Clinicians who see patients with restless leg syndrome (RLS) will hear it described in many different ways. Some patients describe their experience as miserable, unpleasant and painful, whereas others may say that they are itching inside, or that they have the creepy crawlies or the jitters. All patients with RLS will agree that movement is the only way to relieve the sensation.

RLS is sometimes confused with symptoms of anxiety, which can cause patients to move constantly or shake their leg, but the two are different. A single question identified in a collaborative study involving the United States and Italy has 95% sensitivity in diagnoses:

When you try to relax in the evening or sleep at night, do you ever have unpleasant, restless feelings in your legs that can be relieved by walking or movement?

If the answer is “yes,” your patient may have RLS.

Patients with RLS have the most difficulty in the evenings and when sitting still for any length of time. Many complain that they cannot sit still to watch television or that flying on an airplane is very uncomfortable.

RLS involves a dysfunction in dopaminergic transmission and is related to abnormalities of iron transport and storage. The disorder is fairly common, effecting 5% to 15% of the population, and is more prevalent in elderly patients. There is also thought to be a genetic predisposition, so be sure to take a family history in patients suspected of RLS.

Most RLS patients present with a chief complaint of poor sleep because they are often moving or feel uncomfortable during sleep. Bed partners often complain that RLS disturbs their sleep, too, which can lead to marital discord and frustration in relationships.

RLS is more common in women.
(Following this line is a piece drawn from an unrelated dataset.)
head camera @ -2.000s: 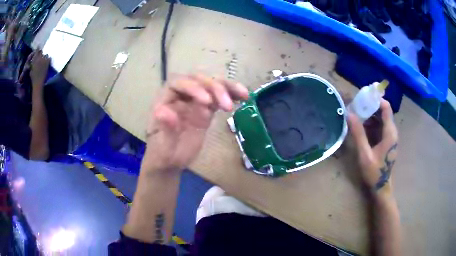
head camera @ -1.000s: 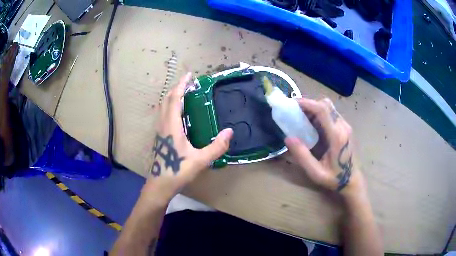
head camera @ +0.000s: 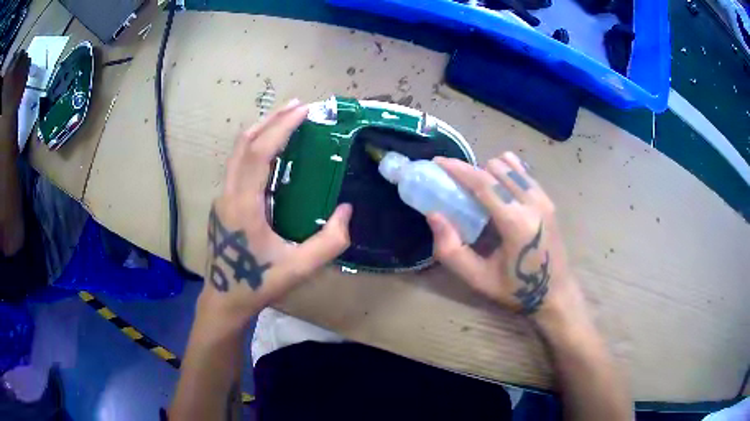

More than 20% of women experience the sleep disorder during pregnancy, when the developing fetus depletes folate and ferritin reservoirs.
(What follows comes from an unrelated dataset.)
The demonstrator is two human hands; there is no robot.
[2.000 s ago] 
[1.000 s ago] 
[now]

Patients with fibromyalgia, ADHD, hypothyroidism, uremia and anemia also have higher RLS prevalence, so be on the look out for these comorbidities.

Those taking antidepressants are another at-risk population, as this class of medication can exacerbate RLS. The exception is buproprion, which can actually help symptoms, because of its dopamine-enhancing capabilities.
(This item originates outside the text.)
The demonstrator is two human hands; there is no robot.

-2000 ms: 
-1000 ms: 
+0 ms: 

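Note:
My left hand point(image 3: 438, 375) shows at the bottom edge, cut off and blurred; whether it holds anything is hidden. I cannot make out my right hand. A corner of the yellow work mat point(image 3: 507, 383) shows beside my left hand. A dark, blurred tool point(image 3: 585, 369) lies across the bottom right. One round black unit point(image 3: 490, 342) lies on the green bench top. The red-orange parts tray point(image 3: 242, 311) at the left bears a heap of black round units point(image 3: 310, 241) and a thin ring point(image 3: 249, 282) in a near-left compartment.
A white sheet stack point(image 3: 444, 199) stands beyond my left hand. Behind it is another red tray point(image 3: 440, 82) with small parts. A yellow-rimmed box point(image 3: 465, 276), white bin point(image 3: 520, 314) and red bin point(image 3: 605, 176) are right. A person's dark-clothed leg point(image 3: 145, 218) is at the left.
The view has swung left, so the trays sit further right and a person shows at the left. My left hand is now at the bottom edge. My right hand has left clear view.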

First-line RLS treatment is with dopaminergic agonists, such as pramipexole and ropinirole, but patients may also benefit from gabapentin and clonazepam. In some cases, if the pain is severe enough, opiates may also be prescribed. Recognizing and treating RLS early can drastically improve a patient’s quality of life very quickly.

Sharon M. O’Brien, MPAS, PA-C, works at Presbyterian Sleep Health in Charlotte, N.C. Her main interest is helping patients understand the importance of sleep hygiene and the impact of sleep on health.